- How to complete this task -
Give back all the data below exactly as it is shown.

- Provided data -
++++++++

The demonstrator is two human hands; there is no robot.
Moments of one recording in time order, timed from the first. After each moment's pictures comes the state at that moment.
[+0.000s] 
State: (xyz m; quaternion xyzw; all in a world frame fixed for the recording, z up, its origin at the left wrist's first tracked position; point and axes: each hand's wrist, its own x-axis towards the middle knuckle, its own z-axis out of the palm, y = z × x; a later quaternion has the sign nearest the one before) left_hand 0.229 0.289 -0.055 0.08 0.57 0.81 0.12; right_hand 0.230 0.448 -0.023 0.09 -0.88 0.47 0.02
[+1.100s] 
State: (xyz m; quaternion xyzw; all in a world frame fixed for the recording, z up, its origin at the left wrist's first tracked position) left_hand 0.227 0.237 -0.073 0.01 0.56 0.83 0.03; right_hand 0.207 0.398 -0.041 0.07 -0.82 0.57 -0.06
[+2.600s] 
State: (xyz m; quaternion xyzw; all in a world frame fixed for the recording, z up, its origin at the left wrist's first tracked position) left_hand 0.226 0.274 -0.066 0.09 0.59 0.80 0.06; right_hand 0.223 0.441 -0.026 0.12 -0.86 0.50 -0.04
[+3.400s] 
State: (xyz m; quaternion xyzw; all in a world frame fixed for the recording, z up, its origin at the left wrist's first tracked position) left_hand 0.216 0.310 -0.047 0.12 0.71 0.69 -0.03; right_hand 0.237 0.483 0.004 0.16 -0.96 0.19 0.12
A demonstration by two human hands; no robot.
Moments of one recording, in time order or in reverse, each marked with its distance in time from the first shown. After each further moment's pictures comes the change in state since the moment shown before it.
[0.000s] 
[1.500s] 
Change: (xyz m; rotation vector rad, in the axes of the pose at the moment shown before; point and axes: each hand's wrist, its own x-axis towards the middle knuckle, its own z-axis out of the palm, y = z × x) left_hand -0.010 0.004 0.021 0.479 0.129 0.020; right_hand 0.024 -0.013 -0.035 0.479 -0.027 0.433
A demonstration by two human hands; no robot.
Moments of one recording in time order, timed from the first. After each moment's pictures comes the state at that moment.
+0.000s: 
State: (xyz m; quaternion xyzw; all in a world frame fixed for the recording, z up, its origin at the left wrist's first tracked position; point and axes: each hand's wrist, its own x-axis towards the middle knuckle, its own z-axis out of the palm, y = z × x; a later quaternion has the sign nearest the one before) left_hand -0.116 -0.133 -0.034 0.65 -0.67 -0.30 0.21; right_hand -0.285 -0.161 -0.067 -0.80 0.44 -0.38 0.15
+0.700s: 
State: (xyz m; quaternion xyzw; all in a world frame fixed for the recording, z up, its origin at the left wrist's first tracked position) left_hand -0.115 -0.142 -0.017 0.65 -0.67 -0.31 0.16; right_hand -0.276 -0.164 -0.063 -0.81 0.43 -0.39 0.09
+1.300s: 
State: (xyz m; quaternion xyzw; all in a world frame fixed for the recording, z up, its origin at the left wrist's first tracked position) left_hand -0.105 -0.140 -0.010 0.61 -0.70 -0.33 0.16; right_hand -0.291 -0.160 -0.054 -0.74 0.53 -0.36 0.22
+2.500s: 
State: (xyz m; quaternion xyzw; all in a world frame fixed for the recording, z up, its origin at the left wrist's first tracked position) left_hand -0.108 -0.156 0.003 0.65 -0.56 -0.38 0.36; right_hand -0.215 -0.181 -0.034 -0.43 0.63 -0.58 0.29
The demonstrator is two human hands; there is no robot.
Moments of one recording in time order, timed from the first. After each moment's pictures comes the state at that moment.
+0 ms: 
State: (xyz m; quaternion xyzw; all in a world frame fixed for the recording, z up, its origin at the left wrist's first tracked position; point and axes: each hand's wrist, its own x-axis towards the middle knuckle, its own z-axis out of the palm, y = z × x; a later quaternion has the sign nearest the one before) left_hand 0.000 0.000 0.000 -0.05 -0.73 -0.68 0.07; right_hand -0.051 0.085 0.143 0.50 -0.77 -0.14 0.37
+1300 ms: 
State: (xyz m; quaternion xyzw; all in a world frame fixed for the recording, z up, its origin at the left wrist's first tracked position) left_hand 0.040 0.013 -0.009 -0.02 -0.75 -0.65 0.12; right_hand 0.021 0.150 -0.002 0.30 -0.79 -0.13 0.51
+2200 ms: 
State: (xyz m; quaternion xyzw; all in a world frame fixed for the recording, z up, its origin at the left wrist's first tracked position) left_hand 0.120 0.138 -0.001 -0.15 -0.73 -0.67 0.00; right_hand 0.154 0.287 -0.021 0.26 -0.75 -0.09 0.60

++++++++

- Your response -
The demonstrator is two human hands; there is no robot.
Moments of one recording in time order, timed from the first. After each moment's pictures comes the state at that moment.
[+0.000s] 
State: (xyz m; quaternion xyzw; all in a world frame fixed for the recording, z up, its origin at the left wrist's first tracked position; point and axes: each hand's wrist, its own x-axis towards the middle knuckle, its own z-axis out of the palm, y = z × x; a later quaternion has the sign nearest the one before) left_hand 0.229 0.289 -0.055 0.08 0.57 0.81 0.12; right_hand 0.230 0.448 -0.023 0.09 -0.88 0.47 0.02
[+1.100s] 
State: (xyz m; quaternion xyzw; all in a world frame fixed for the recording, z up, its origin at the left wrist's first tracked position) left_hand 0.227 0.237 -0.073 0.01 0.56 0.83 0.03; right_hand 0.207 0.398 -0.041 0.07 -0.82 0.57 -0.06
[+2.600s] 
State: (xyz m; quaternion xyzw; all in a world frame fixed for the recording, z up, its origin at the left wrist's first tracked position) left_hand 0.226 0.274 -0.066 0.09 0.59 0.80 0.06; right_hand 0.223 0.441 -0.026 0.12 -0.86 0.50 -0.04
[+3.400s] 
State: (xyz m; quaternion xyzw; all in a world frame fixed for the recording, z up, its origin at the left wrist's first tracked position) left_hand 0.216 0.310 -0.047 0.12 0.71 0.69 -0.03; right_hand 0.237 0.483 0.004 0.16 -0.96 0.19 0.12
A demonstration by two human hands; no robot.
Moments of one recording, in time order or in reverse, each marked with its distance in time from the first shown. After each further moment's pictures comes the change in state since the moment shown before it.
[0.000s] 
[1.500s] 
Change: (xyz m; rotation vector rad, in the axes of the pose at the moment shown before; point and axes: each hand's wrist, its own x-axis towards the middle knuckle, its own z-axis out of the palm, y = z × x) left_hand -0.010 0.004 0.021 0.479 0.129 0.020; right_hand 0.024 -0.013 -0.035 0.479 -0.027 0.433
A demonstration by two human hands; no robot.
Moments of one recording in time order, timed from the first. After each moment's pictures comes the state at that moment.
+0.000s: 
State: (xyz m; quaternion xyzw; all in a world frame fixed for the recording, z up, its origin at the left wrist's first tracked position; point and axes: each hand's wrist, its own x-axis towards the middle knuckle, its own z-axis out of the palm, y = z × x; a later quaternion has the sign nearest the one before) left_hand -0.116 -0.133 -0.034 0.65 -0.67 -0.30 0.21; right_hand -0.285 -0.161 -0.067 -0.80 0.44 -0.38 0.15
+0.700s: 
State: (xyz m; quaternion xyzw; all in a world frame fixed for the recording, z up, its origin at the left wrist's first tracked position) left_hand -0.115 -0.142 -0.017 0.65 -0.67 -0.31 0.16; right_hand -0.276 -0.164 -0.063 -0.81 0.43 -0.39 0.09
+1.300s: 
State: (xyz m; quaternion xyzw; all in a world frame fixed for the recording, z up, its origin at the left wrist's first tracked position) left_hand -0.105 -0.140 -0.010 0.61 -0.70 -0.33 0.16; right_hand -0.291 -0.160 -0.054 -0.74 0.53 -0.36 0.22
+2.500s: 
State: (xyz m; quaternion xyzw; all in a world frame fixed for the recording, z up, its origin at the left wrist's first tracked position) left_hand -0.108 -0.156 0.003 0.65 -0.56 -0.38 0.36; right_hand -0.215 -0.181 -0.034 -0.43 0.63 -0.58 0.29
The demonstrator is two human hands; there is no robot.
Moments of one recording in time order, timed from the first. After each moment's pictures comes the state at that moment.
+0 ms: 
State: (xyz m; quaternion xyzw; all in a world frame fixed for the recording, z up, its origin at the left wrist's first tracked position; point and axes: each hand's wrist, its own x-axis towards the middle knuckle, its own z-axis out of the palm, y = z × x; a later quaternion has the sign nearest the one before) left_hand 0.000 0.000 0.000 -0.05 -0.73 -0.68 0.07; right_hand -0.051 0.085 0.143 0.50 -0.77 -0.14 0.37
+1300 ms: 
State: (xyz m; quaternion xyzw; all in a world frame fixed for the recording, z up, its origin at the left wrist's first tracked position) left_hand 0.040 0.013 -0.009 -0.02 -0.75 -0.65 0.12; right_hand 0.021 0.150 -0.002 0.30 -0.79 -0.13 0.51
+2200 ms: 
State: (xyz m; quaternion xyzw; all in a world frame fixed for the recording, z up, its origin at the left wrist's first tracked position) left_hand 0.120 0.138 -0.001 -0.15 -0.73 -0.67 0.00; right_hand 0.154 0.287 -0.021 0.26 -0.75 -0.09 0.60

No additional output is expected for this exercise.